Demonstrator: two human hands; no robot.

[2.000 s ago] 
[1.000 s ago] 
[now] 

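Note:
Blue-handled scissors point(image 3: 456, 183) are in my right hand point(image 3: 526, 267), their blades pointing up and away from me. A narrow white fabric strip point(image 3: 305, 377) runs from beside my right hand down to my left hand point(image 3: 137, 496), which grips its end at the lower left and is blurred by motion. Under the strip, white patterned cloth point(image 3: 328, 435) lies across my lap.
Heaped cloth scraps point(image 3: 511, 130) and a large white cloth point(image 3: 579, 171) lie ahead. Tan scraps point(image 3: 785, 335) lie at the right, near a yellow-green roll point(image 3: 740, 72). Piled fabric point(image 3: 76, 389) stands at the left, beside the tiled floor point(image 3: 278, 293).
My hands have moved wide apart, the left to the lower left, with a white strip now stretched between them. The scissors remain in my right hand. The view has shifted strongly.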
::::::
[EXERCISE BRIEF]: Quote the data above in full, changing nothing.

[OUTPUT FOR THIS TASK]:
Demonstrator: two human hands; no robot.

[2.000 s ago] 
[1.000 s ago] 
[now] 

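Note:
Blue-handled scissors point(image 3: 456, 183) are in my right hand point(image 3: 526, 267), their blades pointing up and away from me. A narrow white fabric strip point(image 3: 305, 377) runs from beside my right hand down to my left hand point(image 3: 137, 496), which grips its end at the lower left and is blurred by motion. Under the strip, white patterned cloth point(image 3: 328, 435) lies across my lap.
Heaped cloth scraps point(image 3: 511, 130) and a large white cloth point(image 3: 579, 171) lie ahead. Tan scraps point(image 3: 785, 335) lie at the right, near a yellow-green roll point(image 3: 740, 72). Piled fabric point(image 3: 76, 389) stands at the left, beside the tiled floor point(image 3: 278, 293).
My hands have moved wide apart, the left to the lower left, with a white strip now stretched between them. The scissors remain in my right hand. The view has shifted strongly.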

This finishes the exercise.